» Exercise description:
For the entries below, return every line from the top through the line with "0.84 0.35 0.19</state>" exactly as it stands, omitting pictures.

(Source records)
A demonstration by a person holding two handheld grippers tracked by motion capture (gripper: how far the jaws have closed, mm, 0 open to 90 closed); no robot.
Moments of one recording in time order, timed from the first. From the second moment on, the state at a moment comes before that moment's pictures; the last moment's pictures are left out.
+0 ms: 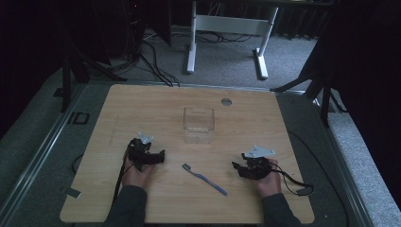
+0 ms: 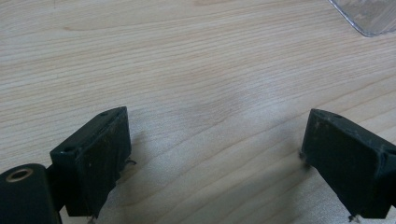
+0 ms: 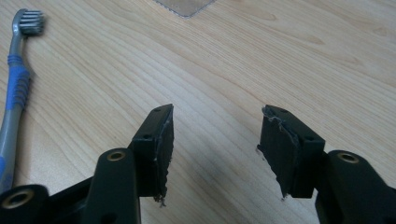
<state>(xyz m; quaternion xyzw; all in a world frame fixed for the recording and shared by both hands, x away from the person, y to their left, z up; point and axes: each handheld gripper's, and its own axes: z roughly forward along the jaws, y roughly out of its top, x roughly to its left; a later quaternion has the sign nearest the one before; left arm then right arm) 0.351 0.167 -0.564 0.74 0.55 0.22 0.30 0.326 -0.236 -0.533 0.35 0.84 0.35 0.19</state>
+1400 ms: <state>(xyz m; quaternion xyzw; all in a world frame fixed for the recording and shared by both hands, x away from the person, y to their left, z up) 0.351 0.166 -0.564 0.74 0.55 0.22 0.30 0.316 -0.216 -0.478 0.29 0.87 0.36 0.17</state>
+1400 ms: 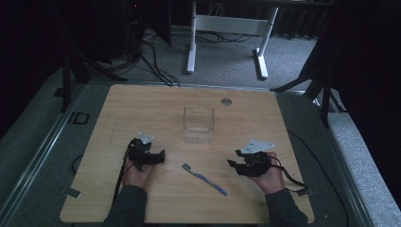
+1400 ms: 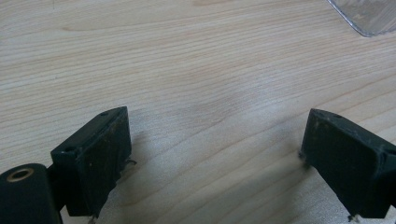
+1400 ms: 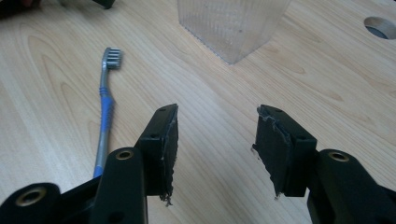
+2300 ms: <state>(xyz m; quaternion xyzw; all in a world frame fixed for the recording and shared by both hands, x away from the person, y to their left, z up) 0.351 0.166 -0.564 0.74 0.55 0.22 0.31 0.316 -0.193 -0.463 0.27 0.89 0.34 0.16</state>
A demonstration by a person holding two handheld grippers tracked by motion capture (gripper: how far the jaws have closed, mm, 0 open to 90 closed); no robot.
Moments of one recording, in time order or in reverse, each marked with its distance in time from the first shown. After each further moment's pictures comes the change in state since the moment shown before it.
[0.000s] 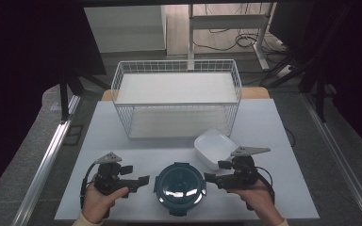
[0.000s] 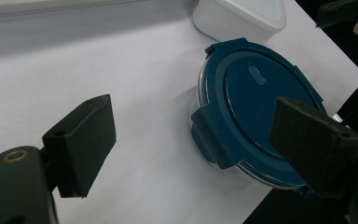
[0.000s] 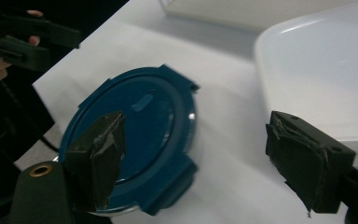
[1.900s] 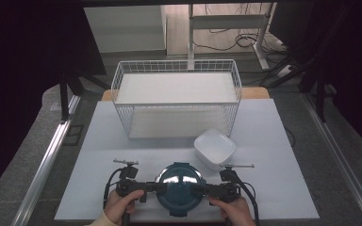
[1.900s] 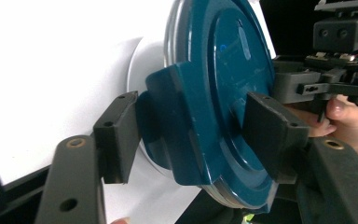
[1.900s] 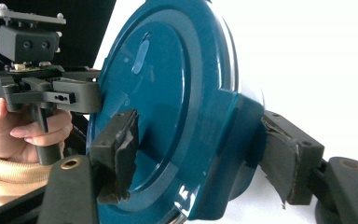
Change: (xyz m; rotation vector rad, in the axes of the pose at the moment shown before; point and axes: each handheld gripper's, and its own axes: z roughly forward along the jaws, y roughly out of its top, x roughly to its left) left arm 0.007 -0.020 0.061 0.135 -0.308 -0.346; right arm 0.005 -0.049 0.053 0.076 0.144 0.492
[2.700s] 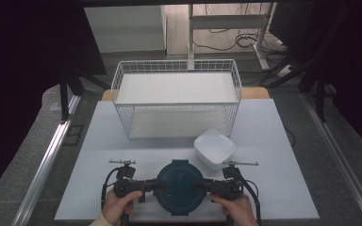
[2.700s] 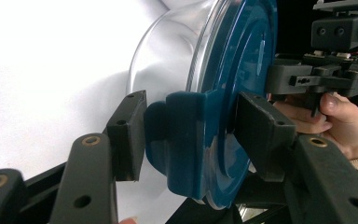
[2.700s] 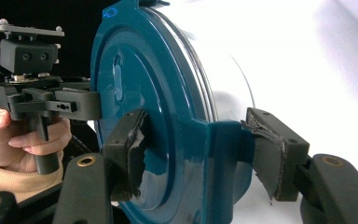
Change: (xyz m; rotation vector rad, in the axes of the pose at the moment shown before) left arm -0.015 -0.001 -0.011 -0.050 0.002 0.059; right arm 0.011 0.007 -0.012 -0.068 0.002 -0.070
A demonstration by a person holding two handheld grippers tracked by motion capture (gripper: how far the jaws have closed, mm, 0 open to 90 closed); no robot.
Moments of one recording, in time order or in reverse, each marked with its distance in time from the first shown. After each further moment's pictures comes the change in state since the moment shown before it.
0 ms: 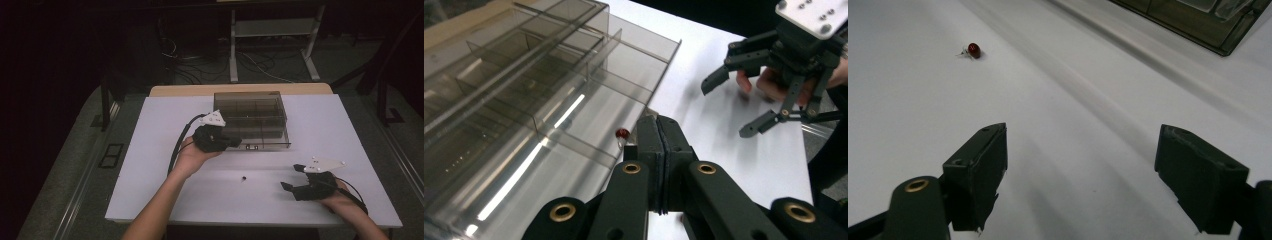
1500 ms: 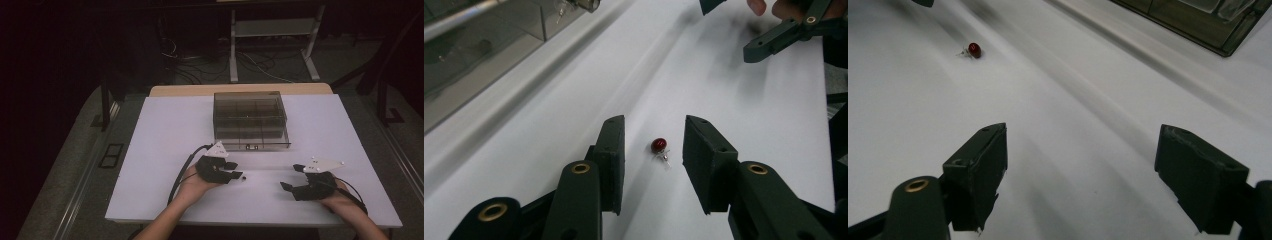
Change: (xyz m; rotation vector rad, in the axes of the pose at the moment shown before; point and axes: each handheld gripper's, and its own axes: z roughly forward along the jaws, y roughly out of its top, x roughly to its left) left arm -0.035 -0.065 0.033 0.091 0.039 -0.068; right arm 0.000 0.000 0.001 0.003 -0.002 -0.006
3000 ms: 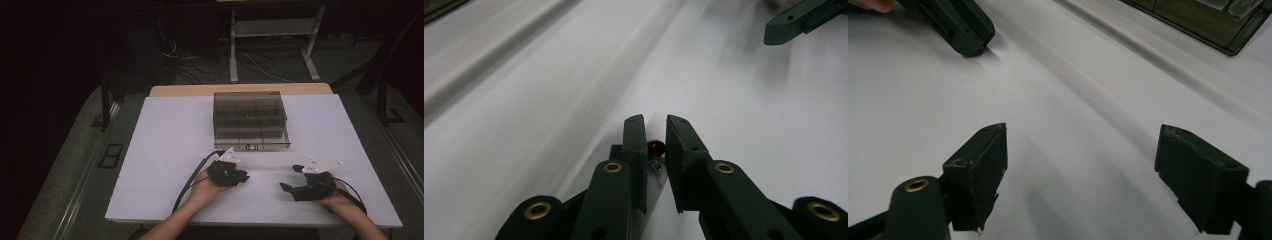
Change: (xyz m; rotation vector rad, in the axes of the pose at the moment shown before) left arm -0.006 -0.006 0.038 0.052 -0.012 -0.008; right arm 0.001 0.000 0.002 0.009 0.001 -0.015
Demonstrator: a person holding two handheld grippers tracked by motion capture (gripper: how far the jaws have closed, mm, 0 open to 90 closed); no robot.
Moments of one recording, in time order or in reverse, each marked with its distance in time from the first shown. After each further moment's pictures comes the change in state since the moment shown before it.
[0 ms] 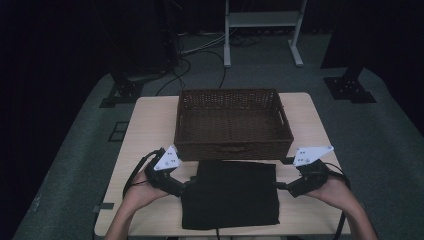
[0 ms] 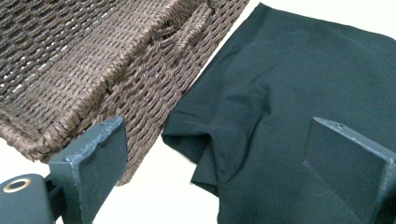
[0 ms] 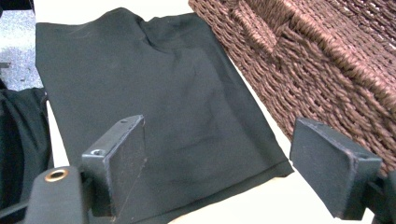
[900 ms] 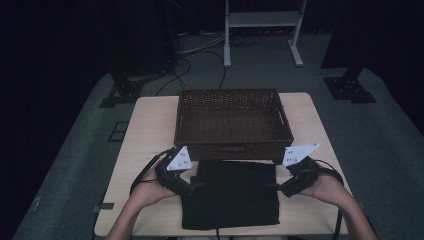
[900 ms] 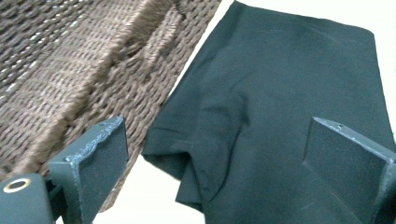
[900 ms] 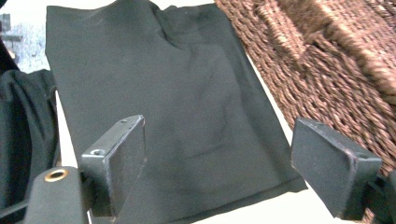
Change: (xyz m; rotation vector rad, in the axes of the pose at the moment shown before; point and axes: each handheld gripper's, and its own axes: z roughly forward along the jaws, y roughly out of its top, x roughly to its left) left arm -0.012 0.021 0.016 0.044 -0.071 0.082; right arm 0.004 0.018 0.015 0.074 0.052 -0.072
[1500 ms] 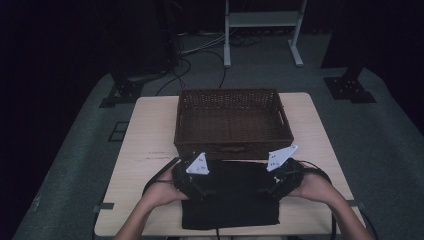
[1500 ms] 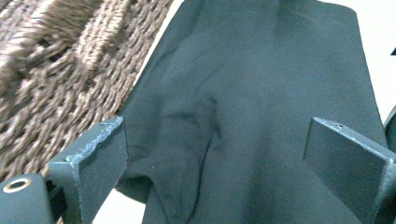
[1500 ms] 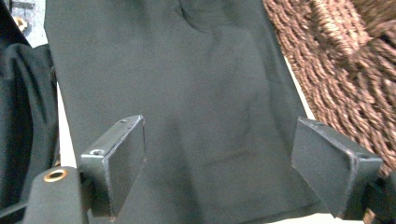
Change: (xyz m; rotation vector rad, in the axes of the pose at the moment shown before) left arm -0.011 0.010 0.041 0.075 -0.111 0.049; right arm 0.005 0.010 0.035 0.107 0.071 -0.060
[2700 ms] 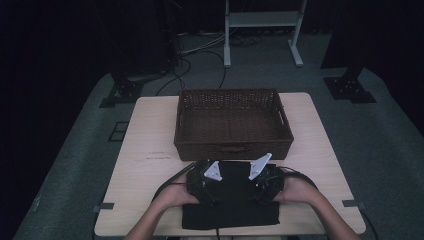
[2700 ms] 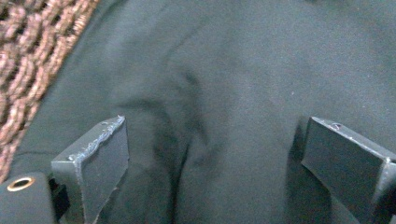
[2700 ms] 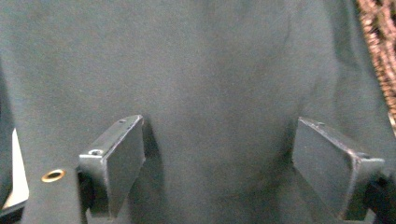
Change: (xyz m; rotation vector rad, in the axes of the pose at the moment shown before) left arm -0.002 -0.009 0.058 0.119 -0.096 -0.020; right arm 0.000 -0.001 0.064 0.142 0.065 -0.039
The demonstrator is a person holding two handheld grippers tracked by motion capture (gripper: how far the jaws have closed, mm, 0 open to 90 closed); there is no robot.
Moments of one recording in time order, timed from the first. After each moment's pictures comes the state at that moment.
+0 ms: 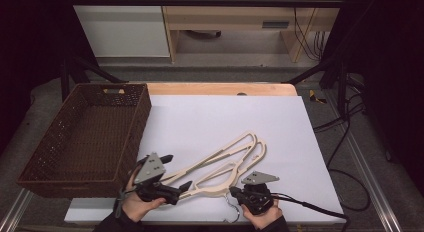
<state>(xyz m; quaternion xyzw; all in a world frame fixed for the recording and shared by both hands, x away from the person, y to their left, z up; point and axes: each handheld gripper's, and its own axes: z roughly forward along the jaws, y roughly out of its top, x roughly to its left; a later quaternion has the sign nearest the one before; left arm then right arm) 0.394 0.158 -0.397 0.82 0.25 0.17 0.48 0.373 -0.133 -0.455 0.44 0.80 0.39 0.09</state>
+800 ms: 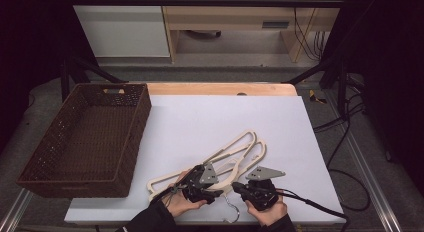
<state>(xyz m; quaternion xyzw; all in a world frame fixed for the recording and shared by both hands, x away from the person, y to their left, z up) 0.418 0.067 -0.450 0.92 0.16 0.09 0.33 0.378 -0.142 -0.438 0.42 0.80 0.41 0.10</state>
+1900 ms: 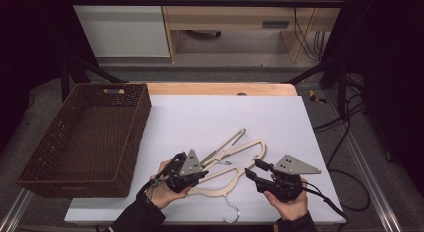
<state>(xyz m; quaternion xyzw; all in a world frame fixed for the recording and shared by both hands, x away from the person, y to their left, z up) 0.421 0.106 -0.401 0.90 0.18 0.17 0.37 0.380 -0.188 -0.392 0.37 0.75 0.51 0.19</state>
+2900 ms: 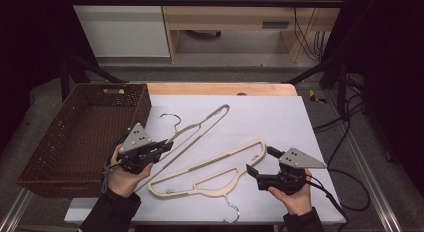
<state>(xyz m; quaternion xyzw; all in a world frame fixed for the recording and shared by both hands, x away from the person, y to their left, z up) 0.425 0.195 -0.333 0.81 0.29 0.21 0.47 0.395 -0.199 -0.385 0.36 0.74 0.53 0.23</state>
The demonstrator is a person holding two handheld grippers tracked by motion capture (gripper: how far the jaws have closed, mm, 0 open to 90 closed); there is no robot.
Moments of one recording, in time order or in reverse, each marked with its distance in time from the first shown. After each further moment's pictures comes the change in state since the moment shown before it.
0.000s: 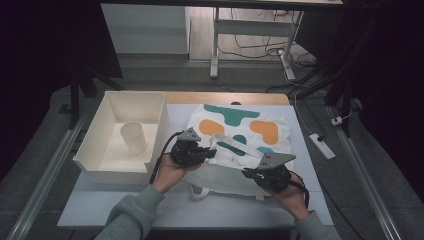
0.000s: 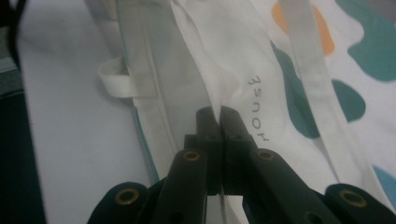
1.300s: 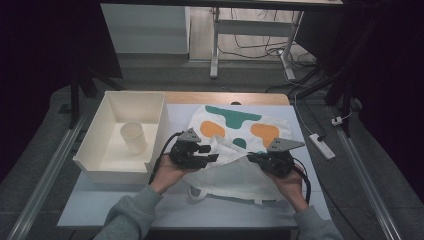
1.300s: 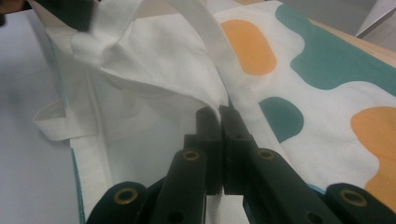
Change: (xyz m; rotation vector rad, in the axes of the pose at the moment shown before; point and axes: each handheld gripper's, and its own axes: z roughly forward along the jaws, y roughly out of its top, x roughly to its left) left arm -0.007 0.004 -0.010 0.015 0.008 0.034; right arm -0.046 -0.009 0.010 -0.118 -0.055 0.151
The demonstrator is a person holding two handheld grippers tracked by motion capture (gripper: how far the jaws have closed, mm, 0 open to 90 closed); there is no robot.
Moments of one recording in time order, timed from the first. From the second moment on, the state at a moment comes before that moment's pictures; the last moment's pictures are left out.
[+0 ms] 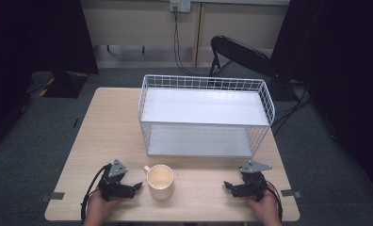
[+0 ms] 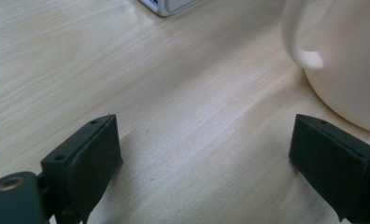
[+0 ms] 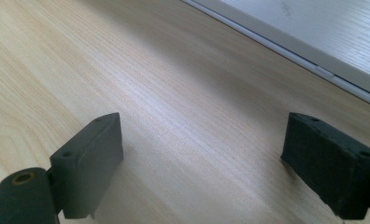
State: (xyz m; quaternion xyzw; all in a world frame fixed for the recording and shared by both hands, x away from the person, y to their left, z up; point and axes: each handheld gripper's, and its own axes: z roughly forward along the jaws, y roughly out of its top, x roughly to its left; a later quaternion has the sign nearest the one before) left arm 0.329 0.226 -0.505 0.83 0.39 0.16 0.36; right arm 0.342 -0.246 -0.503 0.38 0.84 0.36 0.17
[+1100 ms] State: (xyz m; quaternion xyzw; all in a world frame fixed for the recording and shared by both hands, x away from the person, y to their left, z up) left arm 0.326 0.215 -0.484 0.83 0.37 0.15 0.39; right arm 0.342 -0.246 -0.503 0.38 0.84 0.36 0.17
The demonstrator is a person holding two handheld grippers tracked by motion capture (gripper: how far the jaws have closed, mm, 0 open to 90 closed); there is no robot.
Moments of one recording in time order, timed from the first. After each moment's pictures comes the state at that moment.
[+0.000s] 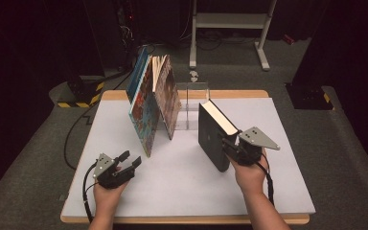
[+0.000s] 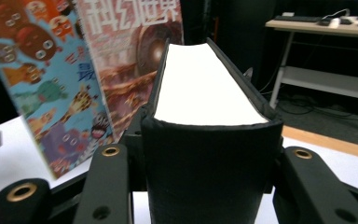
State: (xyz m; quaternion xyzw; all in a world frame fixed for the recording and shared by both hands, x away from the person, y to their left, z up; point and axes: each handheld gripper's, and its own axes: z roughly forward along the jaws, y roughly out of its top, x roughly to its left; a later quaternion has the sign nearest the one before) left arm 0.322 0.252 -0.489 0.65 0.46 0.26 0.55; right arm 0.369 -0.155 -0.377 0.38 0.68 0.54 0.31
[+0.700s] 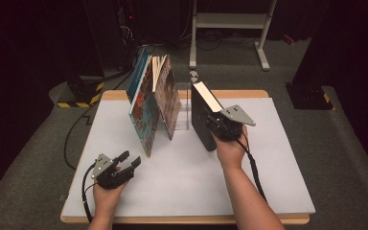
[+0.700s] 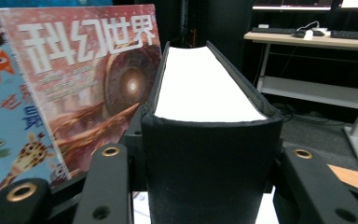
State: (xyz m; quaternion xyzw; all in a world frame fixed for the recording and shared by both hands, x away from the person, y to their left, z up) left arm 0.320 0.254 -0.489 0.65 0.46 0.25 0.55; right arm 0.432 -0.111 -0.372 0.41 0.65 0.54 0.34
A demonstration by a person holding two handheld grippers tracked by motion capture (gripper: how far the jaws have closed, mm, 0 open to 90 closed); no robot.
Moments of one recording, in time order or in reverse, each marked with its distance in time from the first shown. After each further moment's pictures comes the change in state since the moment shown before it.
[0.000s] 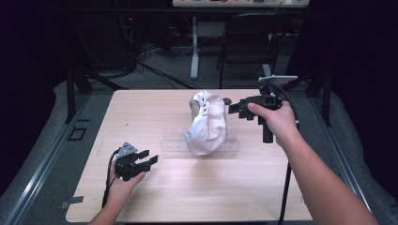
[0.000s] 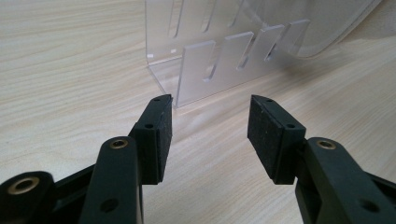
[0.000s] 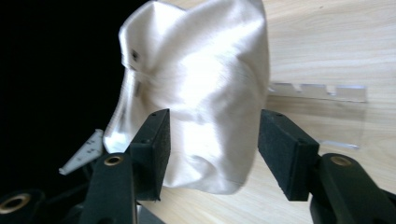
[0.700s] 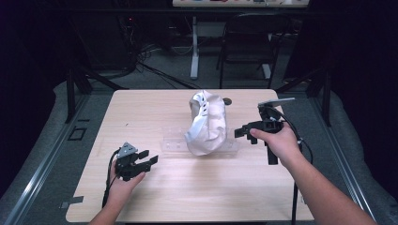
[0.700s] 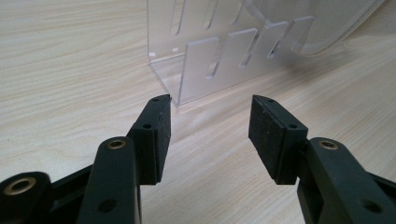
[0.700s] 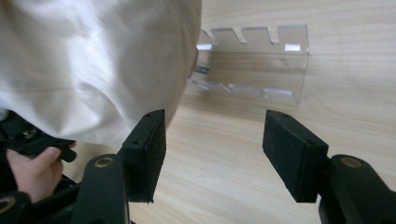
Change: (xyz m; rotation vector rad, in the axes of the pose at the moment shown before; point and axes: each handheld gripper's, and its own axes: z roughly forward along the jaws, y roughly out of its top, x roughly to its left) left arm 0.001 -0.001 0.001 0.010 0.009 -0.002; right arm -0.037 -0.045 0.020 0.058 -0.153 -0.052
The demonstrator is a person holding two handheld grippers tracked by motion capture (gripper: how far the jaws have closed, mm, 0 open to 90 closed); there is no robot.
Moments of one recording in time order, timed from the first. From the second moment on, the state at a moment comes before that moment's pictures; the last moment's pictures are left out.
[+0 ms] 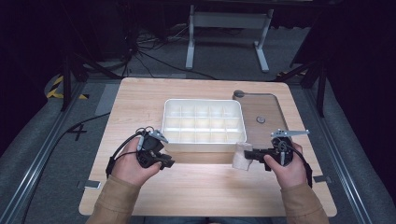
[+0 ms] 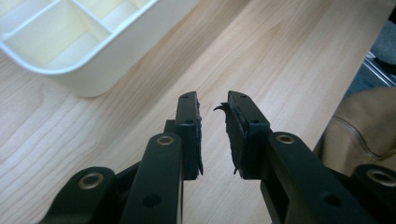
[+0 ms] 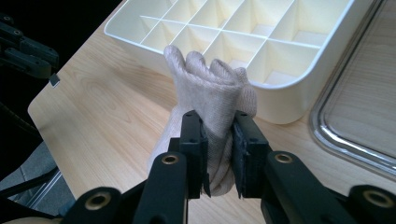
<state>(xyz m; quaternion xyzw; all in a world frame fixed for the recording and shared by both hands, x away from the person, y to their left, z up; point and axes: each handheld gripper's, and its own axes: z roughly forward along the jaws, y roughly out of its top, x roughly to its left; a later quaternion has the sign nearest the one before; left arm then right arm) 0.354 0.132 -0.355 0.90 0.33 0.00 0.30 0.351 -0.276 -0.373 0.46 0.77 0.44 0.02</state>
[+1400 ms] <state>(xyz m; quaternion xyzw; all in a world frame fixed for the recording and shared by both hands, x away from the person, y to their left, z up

» Written answer:
A demonstration by a person holding two handheld grippers tracked by motion capture (gripper: how far the jaws have closed, mm, 0 open to 90 closed); no robot.
Moments of one recording in time order, timed from the first. From the second moment on, the state at a moment comes before that moment's pictures; the last moment's pictures are left out.
+0 ms: 
+0 ms: 
+0 ms: 
<state>(xyz m; quaternion xyzw; all in a world frame fixed for the recording and shared by both hands, x away from the person, y to their left, z up; point and axes: each handheld gripper's, and its own axes: z roughly forward along the jaws, y roughly out of its top, x roughly to its left; a later quaternion has the sign nearest the one before; left arm then right arm) 0.351 0.167 -0.564 0.74 0.55 0.22 0.30 0.326 -0.236 -0.533 0.35 0.84 0.35 0.19</state>

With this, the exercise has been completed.